* _PROBLEM_:
Using the records below, transcribe word for word the stretch from the line that contains "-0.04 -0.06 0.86" through the line that contains "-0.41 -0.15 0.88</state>", both end lines included, and nothing else.

* _EXERCISE DATA_:
-----

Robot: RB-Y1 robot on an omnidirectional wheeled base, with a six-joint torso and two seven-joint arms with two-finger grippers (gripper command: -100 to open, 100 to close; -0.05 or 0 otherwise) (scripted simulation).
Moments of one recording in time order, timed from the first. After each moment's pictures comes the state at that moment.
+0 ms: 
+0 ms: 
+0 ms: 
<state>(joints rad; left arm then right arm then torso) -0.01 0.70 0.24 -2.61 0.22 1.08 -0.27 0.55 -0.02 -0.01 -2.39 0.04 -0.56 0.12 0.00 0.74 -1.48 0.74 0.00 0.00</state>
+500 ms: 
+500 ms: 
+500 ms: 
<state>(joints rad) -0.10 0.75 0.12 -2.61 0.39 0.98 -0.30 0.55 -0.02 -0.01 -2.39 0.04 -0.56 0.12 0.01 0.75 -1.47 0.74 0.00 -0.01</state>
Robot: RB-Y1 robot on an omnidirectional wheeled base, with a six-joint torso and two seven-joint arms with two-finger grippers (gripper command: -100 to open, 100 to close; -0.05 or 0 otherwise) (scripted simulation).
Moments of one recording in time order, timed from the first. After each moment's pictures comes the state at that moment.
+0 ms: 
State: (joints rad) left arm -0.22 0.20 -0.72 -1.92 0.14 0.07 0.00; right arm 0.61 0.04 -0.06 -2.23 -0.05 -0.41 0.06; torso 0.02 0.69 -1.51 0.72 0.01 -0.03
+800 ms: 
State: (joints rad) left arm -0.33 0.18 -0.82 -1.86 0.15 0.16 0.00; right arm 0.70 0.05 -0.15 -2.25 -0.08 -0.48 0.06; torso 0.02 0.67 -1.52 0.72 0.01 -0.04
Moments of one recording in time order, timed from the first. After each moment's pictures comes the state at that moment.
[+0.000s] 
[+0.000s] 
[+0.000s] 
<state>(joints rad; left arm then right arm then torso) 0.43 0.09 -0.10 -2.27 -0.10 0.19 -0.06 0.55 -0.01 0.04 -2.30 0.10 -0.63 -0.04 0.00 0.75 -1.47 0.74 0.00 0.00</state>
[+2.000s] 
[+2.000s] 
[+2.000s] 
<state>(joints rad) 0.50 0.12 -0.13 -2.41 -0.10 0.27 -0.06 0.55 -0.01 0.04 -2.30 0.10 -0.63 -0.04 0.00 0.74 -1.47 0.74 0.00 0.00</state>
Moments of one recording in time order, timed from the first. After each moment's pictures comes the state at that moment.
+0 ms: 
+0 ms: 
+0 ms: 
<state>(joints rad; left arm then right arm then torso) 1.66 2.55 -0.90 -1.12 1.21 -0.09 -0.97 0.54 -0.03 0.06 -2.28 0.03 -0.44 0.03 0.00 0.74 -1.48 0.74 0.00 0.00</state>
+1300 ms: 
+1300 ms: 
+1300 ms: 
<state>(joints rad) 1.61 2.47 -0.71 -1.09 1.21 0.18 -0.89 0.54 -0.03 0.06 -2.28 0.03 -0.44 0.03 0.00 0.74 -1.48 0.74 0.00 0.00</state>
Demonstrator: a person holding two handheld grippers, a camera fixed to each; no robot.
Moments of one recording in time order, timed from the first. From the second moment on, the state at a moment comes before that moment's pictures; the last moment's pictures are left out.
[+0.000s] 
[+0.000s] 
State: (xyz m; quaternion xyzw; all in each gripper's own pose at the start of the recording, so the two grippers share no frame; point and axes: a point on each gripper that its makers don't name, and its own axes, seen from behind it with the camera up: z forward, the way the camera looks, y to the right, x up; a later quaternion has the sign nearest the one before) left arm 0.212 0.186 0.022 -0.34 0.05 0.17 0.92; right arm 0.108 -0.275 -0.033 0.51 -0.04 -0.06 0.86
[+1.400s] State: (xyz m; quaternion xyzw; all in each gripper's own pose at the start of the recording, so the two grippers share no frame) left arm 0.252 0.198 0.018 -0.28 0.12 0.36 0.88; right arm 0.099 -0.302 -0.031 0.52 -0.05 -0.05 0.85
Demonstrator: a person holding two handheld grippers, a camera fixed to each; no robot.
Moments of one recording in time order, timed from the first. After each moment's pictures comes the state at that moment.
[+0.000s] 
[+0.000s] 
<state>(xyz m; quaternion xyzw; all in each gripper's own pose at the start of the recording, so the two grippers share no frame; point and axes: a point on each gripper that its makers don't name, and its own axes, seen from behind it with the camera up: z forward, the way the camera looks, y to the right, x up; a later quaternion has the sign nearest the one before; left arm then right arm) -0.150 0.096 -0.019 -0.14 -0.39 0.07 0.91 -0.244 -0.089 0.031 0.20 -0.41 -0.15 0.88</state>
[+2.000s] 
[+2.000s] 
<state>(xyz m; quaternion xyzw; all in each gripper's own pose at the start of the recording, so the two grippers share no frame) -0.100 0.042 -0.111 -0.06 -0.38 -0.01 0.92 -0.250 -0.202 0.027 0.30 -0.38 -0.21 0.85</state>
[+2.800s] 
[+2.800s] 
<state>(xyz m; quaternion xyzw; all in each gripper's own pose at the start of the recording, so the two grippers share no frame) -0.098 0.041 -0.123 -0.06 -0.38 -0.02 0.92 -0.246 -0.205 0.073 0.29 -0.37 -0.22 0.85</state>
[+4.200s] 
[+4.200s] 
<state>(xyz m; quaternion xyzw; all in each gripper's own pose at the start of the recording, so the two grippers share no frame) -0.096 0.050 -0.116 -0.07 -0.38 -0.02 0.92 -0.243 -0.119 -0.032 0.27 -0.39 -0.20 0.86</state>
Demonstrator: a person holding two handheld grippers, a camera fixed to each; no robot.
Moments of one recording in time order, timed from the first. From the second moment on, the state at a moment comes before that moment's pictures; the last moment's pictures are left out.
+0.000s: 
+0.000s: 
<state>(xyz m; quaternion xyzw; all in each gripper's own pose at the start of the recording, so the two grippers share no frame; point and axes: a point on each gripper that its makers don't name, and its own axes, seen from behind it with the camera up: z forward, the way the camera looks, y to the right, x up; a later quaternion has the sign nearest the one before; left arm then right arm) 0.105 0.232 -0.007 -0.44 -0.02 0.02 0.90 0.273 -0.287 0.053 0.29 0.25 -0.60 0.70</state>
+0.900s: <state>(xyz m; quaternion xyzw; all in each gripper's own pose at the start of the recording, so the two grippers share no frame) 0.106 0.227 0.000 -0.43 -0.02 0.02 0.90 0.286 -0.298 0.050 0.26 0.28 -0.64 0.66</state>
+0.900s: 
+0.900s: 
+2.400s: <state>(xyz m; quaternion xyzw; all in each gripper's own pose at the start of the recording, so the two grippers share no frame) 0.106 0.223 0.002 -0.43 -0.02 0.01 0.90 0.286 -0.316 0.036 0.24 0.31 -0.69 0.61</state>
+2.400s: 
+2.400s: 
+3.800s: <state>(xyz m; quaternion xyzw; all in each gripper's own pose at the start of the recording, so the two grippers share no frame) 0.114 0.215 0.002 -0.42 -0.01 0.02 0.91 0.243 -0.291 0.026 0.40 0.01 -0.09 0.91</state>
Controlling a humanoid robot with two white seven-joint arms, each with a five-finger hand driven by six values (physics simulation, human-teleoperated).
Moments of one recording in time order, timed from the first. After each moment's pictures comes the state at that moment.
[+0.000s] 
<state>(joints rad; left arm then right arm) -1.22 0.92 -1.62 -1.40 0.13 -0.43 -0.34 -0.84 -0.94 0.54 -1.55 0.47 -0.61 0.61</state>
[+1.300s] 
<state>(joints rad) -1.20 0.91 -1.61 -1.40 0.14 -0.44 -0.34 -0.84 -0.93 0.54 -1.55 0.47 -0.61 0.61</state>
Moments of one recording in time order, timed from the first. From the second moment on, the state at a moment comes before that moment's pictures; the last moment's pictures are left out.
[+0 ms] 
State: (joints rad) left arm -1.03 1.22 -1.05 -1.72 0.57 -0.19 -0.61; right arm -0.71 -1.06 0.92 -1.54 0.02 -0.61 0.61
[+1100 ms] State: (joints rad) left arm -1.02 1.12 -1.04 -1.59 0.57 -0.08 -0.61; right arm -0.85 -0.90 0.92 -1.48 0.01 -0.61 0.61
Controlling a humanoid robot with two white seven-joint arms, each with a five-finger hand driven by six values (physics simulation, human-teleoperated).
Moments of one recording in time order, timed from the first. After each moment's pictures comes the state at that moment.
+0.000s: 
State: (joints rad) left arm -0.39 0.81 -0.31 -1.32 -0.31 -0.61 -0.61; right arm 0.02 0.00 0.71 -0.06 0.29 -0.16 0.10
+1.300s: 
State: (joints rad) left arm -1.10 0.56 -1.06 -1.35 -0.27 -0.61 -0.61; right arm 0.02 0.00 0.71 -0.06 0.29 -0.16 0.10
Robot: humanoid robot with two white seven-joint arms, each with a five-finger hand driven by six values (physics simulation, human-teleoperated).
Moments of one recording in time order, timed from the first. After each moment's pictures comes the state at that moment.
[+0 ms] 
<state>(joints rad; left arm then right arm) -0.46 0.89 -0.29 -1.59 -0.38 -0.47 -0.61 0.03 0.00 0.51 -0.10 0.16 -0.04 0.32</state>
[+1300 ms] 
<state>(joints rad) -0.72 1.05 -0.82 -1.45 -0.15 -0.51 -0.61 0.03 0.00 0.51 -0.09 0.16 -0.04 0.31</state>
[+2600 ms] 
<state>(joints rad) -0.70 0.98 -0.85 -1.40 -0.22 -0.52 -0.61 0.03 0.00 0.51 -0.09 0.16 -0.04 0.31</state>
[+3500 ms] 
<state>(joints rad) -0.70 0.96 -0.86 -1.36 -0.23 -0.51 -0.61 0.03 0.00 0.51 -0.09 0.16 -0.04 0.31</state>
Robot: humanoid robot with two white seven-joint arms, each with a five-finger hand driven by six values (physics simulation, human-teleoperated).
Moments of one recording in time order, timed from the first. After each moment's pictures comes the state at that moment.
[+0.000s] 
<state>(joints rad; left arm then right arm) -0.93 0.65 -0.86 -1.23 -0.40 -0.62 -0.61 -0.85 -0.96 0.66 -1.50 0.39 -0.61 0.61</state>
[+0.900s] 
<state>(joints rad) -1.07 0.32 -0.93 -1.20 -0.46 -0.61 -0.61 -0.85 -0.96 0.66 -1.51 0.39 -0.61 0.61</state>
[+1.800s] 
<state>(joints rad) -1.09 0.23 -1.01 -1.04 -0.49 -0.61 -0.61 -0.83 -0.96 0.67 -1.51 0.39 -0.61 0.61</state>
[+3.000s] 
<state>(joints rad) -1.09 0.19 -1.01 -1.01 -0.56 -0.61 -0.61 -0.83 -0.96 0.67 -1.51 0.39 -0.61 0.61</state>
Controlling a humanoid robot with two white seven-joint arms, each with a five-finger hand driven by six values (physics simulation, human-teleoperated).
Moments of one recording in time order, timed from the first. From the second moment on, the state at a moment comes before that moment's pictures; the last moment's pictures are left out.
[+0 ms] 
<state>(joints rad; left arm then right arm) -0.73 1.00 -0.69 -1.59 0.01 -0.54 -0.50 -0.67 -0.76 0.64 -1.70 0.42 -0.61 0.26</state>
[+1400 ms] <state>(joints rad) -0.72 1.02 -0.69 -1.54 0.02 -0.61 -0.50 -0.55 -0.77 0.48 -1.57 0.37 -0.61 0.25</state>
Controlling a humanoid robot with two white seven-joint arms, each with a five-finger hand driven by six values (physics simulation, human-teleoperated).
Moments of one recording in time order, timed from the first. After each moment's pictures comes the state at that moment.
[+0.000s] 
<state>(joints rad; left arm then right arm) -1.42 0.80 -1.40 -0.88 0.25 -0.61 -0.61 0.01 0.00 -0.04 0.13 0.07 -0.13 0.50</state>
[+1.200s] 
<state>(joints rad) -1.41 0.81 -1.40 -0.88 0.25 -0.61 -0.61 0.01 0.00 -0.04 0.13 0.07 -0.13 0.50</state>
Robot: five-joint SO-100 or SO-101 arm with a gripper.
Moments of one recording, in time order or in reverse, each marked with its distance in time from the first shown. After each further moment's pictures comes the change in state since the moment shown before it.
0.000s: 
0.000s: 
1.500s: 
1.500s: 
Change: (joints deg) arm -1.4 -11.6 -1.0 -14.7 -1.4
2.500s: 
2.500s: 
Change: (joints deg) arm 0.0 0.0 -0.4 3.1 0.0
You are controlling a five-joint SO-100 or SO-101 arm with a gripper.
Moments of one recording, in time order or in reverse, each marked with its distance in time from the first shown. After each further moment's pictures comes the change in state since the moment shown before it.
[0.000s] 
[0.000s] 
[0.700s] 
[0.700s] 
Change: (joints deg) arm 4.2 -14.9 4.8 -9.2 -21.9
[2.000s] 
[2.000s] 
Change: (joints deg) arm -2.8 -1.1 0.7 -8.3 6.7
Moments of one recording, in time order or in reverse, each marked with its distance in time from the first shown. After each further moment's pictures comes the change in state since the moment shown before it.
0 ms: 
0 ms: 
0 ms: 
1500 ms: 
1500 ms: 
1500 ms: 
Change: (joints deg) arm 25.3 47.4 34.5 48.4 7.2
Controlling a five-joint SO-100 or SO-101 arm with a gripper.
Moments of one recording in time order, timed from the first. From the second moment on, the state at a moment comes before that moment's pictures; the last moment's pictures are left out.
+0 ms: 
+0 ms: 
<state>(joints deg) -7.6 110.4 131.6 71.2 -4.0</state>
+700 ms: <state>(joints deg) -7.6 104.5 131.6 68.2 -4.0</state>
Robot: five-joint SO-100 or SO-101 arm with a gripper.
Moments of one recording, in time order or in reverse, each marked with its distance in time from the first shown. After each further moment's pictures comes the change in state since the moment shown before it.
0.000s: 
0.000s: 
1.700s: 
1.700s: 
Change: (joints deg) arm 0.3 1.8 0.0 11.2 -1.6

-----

* _TASK RESULT_:
State: (xyz m; quaternion xyzw; all in each gripper's own pose at the start of the recording, so the two grippers share no frame; point and axes: a point on each gripper that its makers don't name, and its own axes, seen from behind it with the camera up: z forward, the way the camera looks, y to the right, x up; a later quaternion has the sign nearest the one before) left arm 0.212 0.186 0.022 -0.34 0.05 0.17 0.92; right arm 0.108 -0.275 -0.033 0.51 -0.04 -0.06 0.86
[+1.400s] State: (xyz m; quaternion xyzw; all in each gripper's own pose at the start of the recording, so the two grippers share no frame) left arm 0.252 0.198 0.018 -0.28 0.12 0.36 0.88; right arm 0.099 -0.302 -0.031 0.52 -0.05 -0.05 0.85
Demonstrator: a person holding two handheld grippers, a camera fixed to each; no robot.
Moments of one recording in time order, timed from the first. After each moment's pictures comes the state at that moment.
[+0.000s] 
[+0.000s] 
<state>(xyz m; quaternion xyzw; all in each gripper's own pose at the start of the recording, so the two grippers share no frame; point and axes: a point on each gripper that its makers don't name, and its own axes, seen from behind it with the camera up: z forward, the way the camera looks, y to the right, x up; a later quaternion has the sign nearest the one before; left arm then right arm) -0.150 0.096 -0.019 -0.14 -0.39 0.07 0.91 -0.244 -0.089 0.031 0.20 -0.41 -0.15 0.88</state>

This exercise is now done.